Friday, March 30, 2007

The fence is too rotten to support my weight

My last post highlighting commentary by Kagro X might lead some to the conclusion that I am of the opinion that the resolutions to end the Occupation of Iraq that were passed by the House and Senate were the best legislation for the job.

This is not so.

While the bills in question do call for a withdrawal by a named date in 2008, they also allocate $20b more than the Shrub requested for 2008, and they provide for an additional $50b for military operations in 2009.

Arthur has written about this disappointing, maddening turn of events here, citing powerful commentary by Matt Taibbi:

As for everyone else -- specifically, the Democrats who sponsored and passed the timetable measure -- they benefited from the bill most directly, riding a crest of antiwar sentiment and setting the Democrats up as the party that will look the best in the eyes of frustrated, war-fatigued voters in 2008. But lost amid all of this antiwar posturing were a series of inconvenient truths. One was that the bill was always going to be meaningless because Bush was always going to veto it, there were never going to be enough votes to override the veto, and everybody knew there were never going to be enough votes to override the veto. The second is that the timetable measure was buried in an emergency spending bill to pay for military operations in Iraq and Afghanistan, a bill that ended up authorizing $122 billion in spending when the supposedly evil, warmongering, politically isolated Bush White House only asked for $103 billion. In other words, the outwardly combative Democratic leadership not only refused to do anything substantive to bring the troops home, it actually tossed Bush an extra $20 billion or for the war effort without prodding.

In my visits to Washington in the past few months I've heard different stories from Democratic congressional aides about what the party's intentions are.
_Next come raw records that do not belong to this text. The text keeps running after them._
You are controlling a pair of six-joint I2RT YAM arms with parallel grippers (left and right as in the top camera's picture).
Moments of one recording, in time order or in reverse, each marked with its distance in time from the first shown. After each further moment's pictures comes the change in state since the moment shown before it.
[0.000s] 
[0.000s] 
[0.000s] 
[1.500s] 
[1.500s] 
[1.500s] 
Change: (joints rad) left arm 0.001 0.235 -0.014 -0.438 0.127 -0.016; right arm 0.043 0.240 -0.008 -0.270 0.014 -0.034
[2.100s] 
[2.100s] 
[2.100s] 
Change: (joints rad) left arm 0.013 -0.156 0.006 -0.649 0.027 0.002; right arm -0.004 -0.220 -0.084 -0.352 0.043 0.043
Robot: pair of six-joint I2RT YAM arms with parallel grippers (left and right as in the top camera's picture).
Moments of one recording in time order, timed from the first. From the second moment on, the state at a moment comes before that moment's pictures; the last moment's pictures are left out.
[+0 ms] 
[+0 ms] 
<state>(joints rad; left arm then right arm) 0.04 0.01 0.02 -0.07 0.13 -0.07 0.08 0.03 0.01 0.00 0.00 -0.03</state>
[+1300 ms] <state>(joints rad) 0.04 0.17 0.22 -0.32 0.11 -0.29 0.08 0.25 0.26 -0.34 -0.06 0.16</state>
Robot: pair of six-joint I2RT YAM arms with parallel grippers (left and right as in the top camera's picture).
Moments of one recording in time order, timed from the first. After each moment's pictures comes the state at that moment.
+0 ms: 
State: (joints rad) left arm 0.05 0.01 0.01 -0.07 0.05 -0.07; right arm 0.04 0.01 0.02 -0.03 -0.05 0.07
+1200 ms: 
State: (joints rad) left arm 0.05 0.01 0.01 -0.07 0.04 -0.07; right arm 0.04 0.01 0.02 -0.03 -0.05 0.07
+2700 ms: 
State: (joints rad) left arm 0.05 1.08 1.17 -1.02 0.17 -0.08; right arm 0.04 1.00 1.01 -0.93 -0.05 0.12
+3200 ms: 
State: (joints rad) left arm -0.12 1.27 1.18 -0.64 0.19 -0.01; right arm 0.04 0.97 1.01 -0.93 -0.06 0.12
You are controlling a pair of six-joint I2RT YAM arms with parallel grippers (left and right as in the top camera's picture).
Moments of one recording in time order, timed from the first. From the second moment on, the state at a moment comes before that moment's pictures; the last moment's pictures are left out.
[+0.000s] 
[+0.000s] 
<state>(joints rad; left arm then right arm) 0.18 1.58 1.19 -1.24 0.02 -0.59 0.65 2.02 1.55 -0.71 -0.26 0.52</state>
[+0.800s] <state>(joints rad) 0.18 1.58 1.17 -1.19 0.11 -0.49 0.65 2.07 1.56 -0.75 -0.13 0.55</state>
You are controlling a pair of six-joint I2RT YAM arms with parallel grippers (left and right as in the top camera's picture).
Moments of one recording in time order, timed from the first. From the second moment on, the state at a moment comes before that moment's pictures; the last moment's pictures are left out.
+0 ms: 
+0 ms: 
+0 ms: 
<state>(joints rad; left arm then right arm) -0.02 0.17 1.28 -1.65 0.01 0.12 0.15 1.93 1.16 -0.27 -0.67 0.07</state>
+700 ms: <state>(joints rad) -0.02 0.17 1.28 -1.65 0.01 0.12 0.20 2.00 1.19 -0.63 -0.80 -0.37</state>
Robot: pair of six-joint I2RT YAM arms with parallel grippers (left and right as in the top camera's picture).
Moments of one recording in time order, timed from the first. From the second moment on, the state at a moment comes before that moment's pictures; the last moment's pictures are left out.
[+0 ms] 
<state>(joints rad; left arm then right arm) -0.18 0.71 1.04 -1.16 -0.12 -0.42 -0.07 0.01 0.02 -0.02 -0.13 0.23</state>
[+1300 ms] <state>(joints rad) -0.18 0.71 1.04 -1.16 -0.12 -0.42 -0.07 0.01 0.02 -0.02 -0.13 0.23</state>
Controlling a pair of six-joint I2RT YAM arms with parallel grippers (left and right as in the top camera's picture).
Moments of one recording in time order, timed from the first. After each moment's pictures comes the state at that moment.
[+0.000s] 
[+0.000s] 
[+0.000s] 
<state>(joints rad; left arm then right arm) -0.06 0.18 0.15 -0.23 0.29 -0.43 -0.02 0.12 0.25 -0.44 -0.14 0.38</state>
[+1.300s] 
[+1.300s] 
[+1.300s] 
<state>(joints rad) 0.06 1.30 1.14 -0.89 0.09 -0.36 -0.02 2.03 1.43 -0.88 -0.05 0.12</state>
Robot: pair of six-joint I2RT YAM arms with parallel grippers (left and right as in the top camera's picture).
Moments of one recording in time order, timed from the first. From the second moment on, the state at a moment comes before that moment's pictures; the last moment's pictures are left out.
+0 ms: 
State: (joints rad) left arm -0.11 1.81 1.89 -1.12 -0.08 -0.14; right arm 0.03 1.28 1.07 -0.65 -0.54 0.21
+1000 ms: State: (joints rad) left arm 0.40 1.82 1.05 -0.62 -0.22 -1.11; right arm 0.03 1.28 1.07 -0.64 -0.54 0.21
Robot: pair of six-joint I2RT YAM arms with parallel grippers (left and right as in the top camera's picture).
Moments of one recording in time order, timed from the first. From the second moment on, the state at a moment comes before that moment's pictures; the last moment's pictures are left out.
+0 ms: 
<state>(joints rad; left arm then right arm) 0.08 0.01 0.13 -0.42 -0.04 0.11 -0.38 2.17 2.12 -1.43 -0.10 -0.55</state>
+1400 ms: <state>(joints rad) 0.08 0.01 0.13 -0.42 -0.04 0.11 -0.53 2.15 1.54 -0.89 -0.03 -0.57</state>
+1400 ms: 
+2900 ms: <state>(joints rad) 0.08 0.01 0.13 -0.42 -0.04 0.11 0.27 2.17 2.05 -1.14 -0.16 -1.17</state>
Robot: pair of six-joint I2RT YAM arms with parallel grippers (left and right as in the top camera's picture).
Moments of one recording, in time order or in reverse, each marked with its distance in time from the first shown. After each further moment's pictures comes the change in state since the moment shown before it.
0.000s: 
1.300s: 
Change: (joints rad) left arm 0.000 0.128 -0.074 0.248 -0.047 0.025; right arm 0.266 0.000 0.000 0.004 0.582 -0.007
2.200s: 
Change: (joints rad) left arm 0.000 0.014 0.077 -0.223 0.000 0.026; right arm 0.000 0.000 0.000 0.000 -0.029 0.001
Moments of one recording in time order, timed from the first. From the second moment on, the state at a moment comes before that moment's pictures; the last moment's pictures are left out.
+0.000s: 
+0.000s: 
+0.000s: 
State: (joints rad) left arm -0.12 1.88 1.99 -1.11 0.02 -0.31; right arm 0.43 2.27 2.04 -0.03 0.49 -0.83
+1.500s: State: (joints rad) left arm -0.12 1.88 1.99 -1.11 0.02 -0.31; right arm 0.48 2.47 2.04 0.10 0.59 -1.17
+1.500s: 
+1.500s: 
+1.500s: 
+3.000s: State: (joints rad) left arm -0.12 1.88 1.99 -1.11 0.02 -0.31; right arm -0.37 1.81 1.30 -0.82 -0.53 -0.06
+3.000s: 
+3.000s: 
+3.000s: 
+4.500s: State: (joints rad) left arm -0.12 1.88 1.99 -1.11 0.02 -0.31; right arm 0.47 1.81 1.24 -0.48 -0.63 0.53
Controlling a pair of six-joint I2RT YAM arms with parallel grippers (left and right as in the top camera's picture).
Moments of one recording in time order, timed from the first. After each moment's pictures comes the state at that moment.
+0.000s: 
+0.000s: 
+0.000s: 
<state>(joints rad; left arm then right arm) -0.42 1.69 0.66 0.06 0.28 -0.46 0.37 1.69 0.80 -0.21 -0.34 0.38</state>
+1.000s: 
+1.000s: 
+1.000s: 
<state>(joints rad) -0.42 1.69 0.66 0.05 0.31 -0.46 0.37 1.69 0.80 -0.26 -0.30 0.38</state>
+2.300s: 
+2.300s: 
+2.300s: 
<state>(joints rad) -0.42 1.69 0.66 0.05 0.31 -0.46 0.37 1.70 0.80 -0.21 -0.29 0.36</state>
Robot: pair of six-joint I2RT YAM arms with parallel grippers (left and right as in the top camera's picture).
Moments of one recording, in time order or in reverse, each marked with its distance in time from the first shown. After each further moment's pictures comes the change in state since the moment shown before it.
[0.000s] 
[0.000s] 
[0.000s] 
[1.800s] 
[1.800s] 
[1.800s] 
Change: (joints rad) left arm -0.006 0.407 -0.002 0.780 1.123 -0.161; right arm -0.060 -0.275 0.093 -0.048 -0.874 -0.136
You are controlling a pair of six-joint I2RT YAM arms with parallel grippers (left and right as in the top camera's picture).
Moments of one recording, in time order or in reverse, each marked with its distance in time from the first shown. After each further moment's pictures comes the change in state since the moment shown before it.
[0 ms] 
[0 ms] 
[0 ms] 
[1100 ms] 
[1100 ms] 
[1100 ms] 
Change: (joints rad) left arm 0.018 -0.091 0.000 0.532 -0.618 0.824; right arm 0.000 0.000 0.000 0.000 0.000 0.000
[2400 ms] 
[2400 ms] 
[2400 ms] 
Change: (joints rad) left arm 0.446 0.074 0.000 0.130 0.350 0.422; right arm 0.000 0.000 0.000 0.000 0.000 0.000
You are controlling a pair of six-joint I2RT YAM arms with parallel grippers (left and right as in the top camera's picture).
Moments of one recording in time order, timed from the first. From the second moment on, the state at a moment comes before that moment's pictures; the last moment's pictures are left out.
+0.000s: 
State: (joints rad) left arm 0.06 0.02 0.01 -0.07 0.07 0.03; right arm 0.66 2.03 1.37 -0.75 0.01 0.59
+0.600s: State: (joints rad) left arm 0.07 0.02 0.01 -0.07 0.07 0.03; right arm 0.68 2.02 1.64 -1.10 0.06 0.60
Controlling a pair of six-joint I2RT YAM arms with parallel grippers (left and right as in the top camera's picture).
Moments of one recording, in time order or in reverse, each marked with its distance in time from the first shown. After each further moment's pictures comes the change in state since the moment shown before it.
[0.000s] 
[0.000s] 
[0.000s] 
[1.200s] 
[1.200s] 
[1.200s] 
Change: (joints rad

Some say they think the leadership is just going to stall and pass a bunch of non-binding, symbolic, Kumbayah horseshit to help propel whoever the Democratic candidate is into the White House two years from now. Others claim with a straight face that all of these non-binding resolutions are only a start, that the strategy is to really end the war via a death-by-a-thousand-cuts type of legislative grind, with the leadership sending to the floor bill after bill after bill designed to eat away at either war policy or war funding. They claim that all of these votes are exercises in coalition-building, necessary steps to gathering the support needed to pass real biting measures later on.

Dave Lindorff:

Despite polls showing that 6 in 10 Americans want the U.S. out of Iraq asap, the best that this crew can come up with is a call-not binding, or course-for the president to pull out the troops by next spring or even summer. That would be over a year from now, and more than five years (!) into this criminal and incredibly stupid war.

At the rate things have been going, it would also be perhaps 1000 more dead Americans, 14,000 more gravely wounded Americans, and 100-150,000 more dead Iraqis later.


This is not exactly the legacy I thought we had stumbled upon last November. More and more I'm coming to realize that Arthur's thoughts on the Democrat's predilection for imperialistic policies dating back to Woodrow Wilson (which are in many ways worse than those of Republicans--mainly because they are much more competent about executing those policies and achieving maximum results):

In effect, Democrats (and many liberal and progressive bloggers) would have you believe that something like the Iraq disaster would never occur if the Democrats were in charge.

This is flatly false. It is a lie offered for the least admirable and most petty of ignoble partisan motives. The Democrats would have you forget Woodrow Wilson and World War I, and the century of conflict to which our entrance into that war led (and the effects of which still play out in the Middle East and beyond today); they would have you forget Vietnam, which parallels the Iraq catastrophe in ways beyond counting -- and they would have you forget the Balkans and Kosovo.


I'm rapidly coming to the conclusion that there aren't any candidates out there who will be around after the primaries worth even considering, and yet one of them will be in the White House trying to figure out the next chapter in this whole sordid mess on 1/20/09. How far the conflaguration has spread by then God only knows, and even that entity may have averted its eyes from the mess we may have made of things by then.

UPDATE 31 MAR 07:

In an interview with Think Progress Mike Gravel has plenty to say about this:

I think it’s ridiculous legislation. Truthfully, truthfully. Here, when they’re talking about getting out of Iraq next year, what about the people that die between now and then when they know they’re going to get out? What about the families of those people that going to get killed between now and then? We need to get out now.

A year from now isn’t going to make it any better. And I have my suspicions that — whether Democrats or Republicans — they’re not going to get out of Iraq, even after the election. I don’t care who’s elected.